When the word "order" appears in a line of the data below, list that line.

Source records
__________________________________________________

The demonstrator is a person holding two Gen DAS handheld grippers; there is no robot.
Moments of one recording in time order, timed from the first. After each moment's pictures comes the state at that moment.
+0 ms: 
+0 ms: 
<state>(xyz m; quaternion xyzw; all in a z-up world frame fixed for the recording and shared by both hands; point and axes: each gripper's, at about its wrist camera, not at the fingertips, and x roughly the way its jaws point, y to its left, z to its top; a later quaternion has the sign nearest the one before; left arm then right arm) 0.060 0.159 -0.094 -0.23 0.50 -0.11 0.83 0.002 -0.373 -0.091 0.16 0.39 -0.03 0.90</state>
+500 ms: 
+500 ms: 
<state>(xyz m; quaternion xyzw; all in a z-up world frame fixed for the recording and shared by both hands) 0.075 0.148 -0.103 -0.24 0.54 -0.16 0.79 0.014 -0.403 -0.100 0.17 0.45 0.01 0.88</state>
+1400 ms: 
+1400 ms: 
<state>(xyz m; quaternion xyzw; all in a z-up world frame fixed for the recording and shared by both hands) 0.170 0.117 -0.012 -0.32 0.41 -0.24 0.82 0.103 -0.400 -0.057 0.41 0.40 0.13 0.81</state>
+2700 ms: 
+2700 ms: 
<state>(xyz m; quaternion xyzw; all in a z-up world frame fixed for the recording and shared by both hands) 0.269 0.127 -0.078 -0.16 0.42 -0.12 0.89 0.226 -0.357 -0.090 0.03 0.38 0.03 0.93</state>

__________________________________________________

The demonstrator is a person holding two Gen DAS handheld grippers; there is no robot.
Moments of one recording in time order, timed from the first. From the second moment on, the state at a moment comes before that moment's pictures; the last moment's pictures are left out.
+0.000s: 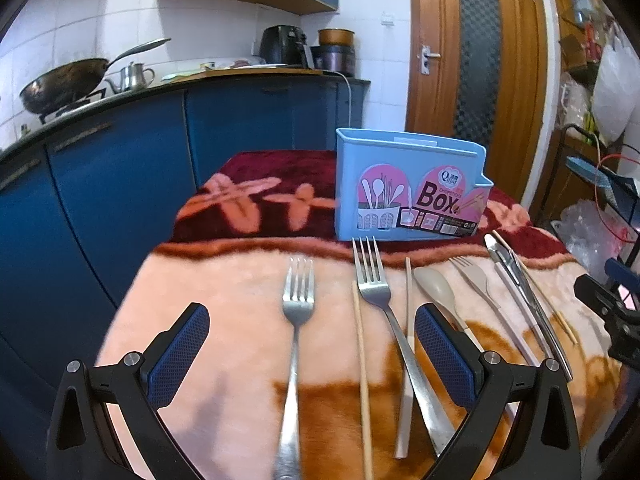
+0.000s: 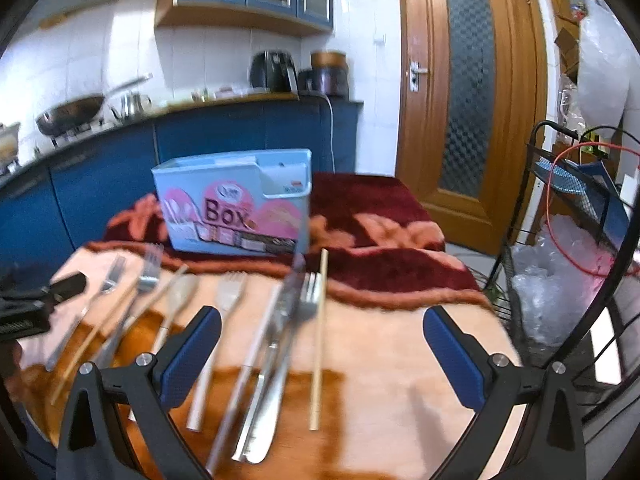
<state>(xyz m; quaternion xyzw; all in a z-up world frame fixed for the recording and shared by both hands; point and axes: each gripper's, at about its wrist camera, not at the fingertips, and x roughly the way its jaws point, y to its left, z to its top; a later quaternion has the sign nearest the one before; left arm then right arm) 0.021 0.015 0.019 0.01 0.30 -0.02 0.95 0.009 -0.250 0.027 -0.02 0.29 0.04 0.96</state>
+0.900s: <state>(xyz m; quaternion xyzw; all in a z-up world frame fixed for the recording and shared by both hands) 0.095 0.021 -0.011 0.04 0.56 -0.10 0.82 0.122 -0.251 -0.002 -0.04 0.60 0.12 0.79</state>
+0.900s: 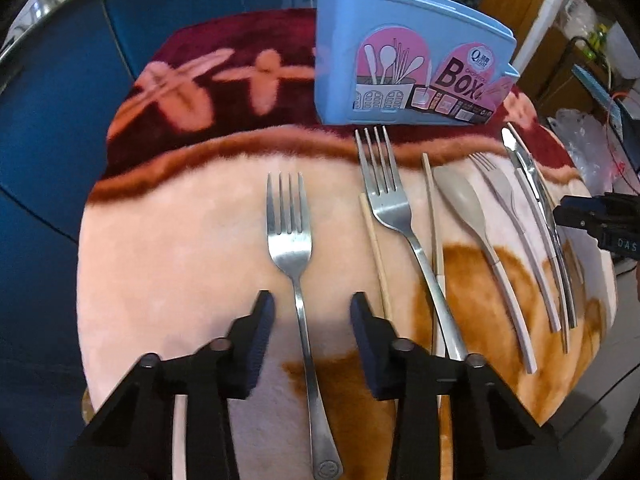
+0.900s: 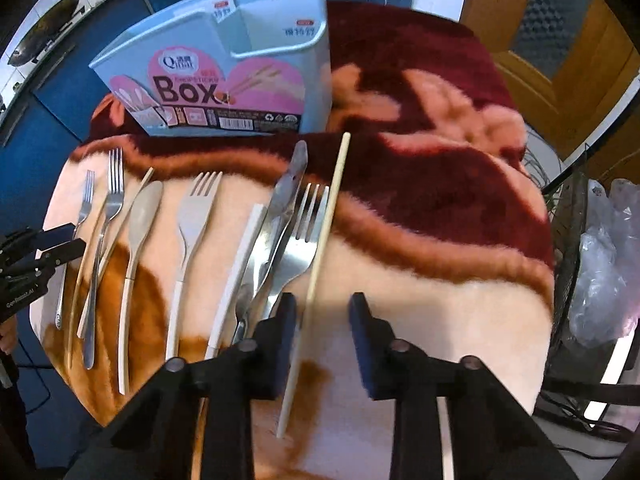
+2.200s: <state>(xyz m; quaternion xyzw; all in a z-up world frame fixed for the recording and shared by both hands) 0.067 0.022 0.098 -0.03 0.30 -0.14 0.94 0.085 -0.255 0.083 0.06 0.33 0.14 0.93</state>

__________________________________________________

(ANSWER TO THIS EXERCISE)
Moments of one recording in time order, timed from the first. After each moment's pictures comes the state at that moment.
Moments of one recording in time order, timed from the first. From the second moment on, the state at a moment comes before that moment's pictures; the last moment's pictures are left out.

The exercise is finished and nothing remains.